What is needed:
Your answer should be a single number: the count of lines in the listing that contain "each".

Data segment:
= = = = =

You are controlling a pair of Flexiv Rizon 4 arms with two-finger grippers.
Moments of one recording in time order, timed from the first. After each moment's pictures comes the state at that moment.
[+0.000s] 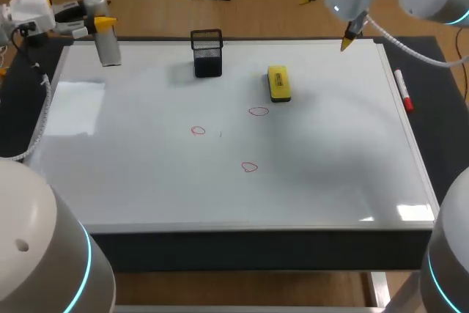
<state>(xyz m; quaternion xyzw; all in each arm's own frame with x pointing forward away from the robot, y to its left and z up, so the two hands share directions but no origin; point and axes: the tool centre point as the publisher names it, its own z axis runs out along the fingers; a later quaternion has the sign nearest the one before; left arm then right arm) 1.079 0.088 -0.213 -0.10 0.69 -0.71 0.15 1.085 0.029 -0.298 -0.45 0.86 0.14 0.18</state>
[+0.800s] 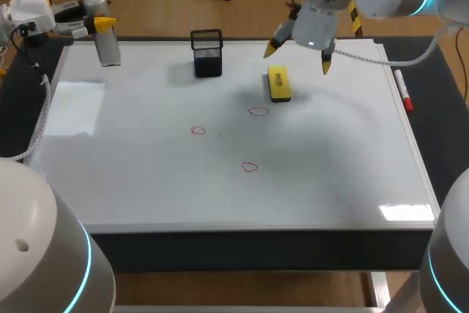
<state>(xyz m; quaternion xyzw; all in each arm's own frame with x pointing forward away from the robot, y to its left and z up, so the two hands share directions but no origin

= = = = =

Task response:
3